Sort through the data and copy the lines holding the word "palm".

________

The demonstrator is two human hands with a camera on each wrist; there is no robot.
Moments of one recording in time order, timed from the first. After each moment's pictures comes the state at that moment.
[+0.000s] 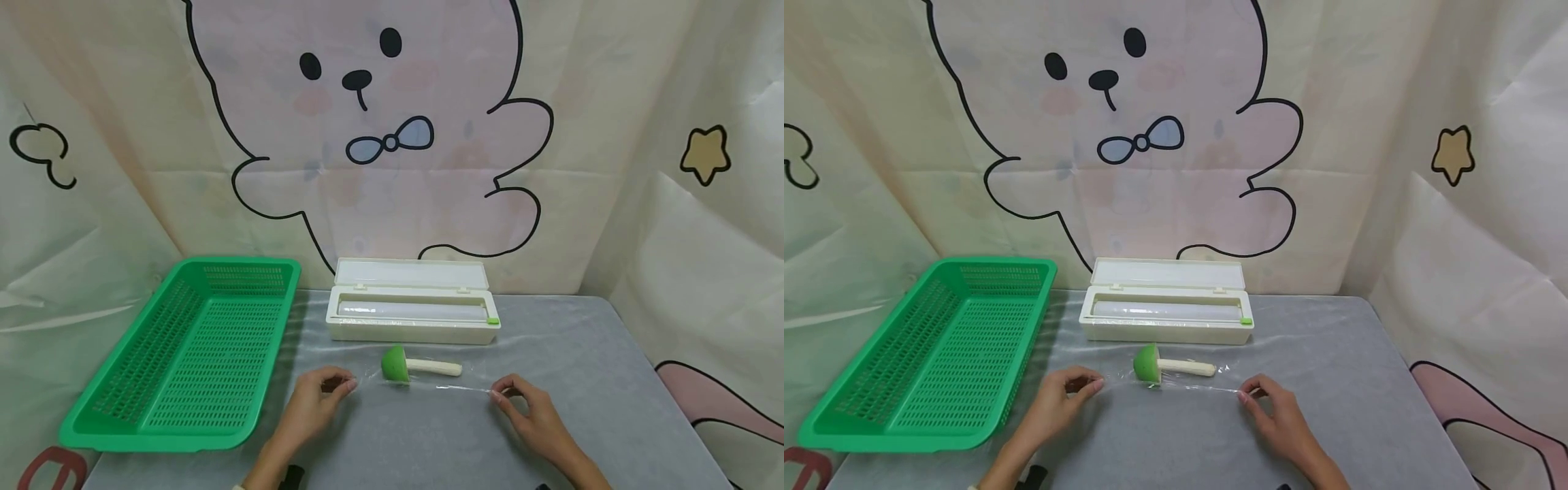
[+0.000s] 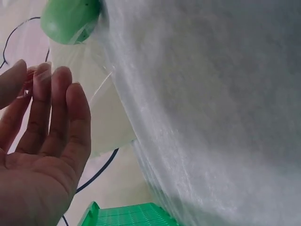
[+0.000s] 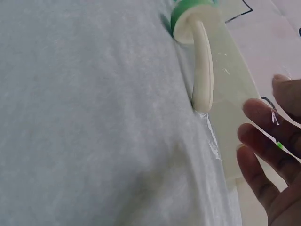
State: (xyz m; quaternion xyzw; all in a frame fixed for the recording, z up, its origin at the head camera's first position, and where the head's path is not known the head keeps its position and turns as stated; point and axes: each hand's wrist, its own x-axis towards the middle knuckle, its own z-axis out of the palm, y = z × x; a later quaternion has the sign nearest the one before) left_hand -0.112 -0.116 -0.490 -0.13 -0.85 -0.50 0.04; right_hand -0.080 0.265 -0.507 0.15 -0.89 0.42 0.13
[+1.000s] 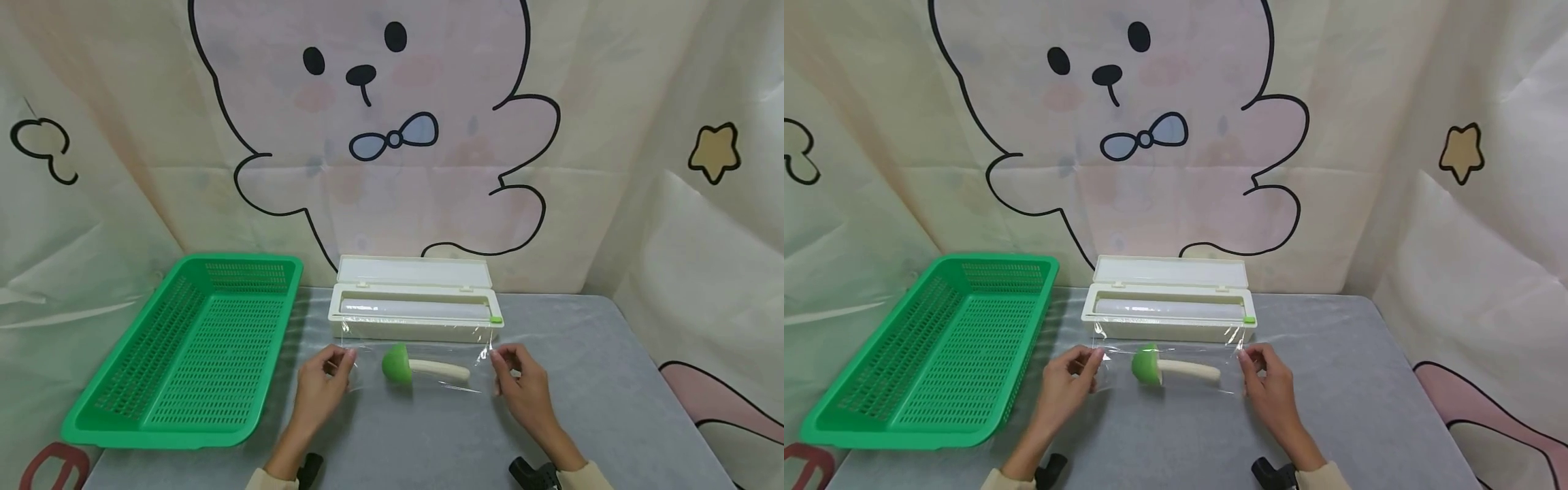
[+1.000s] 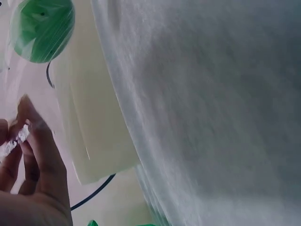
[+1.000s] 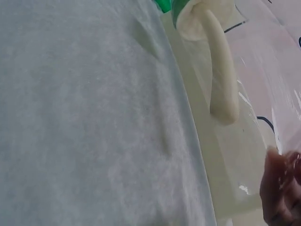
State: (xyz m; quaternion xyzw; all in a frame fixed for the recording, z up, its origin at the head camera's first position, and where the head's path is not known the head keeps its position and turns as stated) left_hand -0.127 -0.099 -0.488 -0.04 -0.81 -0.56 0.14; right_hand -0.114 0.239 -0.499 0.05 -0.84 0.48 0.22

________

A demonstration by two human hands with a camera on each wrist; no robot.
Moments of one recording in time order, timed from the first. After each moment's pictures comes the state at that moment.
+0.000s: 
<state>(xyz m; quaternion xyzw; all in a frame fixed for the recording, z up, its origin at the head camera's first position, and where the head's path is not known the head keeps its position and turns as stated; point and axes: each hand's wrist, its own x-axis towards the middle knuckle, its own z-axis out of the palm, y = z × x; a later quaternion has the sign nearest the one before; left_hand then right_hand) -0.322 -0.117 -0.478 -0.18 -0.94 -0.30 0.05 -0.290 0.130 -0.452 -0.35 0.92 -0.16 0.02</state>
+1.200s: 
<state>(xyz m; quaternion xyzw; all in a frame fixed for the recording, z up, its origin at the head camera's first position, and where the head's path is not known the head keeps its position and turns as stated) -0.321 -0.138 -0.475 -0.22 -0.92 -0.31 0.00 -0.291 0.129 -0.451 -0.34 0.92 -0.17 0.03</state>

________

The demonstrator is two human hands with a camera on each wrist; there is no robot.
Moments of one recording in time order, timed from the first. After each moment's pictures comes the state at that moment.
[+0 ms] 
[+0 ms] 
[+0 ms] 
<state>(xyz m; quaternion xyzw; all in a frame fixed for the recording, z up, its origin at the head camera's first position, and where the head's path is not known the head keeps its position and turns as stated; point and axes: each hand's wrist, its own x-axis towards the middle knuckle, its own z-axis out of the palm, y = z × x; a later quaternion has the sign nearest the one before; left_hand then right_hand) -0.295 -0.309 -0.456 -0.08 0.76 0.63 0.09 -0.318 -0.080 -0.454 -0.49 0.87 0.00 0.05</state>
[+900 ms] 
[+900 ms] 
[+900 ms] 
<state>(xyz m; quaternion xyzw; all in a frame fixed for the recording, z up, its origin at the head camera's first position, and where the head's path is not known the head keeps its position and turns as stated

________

> [Task response]:
State: (xyz m; quaternion xyzw; all in a frame fixed for the recording, z up, its origin at the head camera's first position, and where the head's path is not known the head keeps its position and turns as stated; point and axes: each hand's wrist, its own x-axis towards the middle knuckle, its own z-axis out of the palm, y = z × x; a later quaternion has the sign nearest the one before) left_hand -0.112 -0.116 -0.490 -0.13 -0.85 -0.50 0.04; right_hand -0.080 0.265 -0.507 0.15 -0.89 0.42 0.13
<state>(xyz m; quaternion xyzw; all in a frame fixed for the recording, z up, its origin at the head camera's first position, and where the head's path is not known the head keeps its position and turns as stated; point and axes: each hand's wrist, its own x-axis towards the middle knuckle, its own z-axis out of the palm, y = z × x; a later quaternion has the sign nearest the one before; left_hand then right_hand) -0.322 -0.117 -0.478 -0.18 -0.94 -0.30 0.05 -0.290 0.130 -0.452 -0.35 0.92 -0.16 0.02</state>
<state>(xyz m; quaternion xyzw; all in a frame fixed for the recording, z up, its origin at the head camera's first position, and where the head's path is not known the head keeps its position and turns as stated; point and axes: each hand's wrist, its own x-axis towards the middle knuckle, its own z-axis out of the palm, y = z × x; a later quaternion has the sign nearest the one before; left_hand then right_hand) -0.295 -0.309 -0.456 -0.08 0.76 0.63 0.09 -0.318 -0.080 -0.454 -0.49 0.87 0.00 0.05</state>

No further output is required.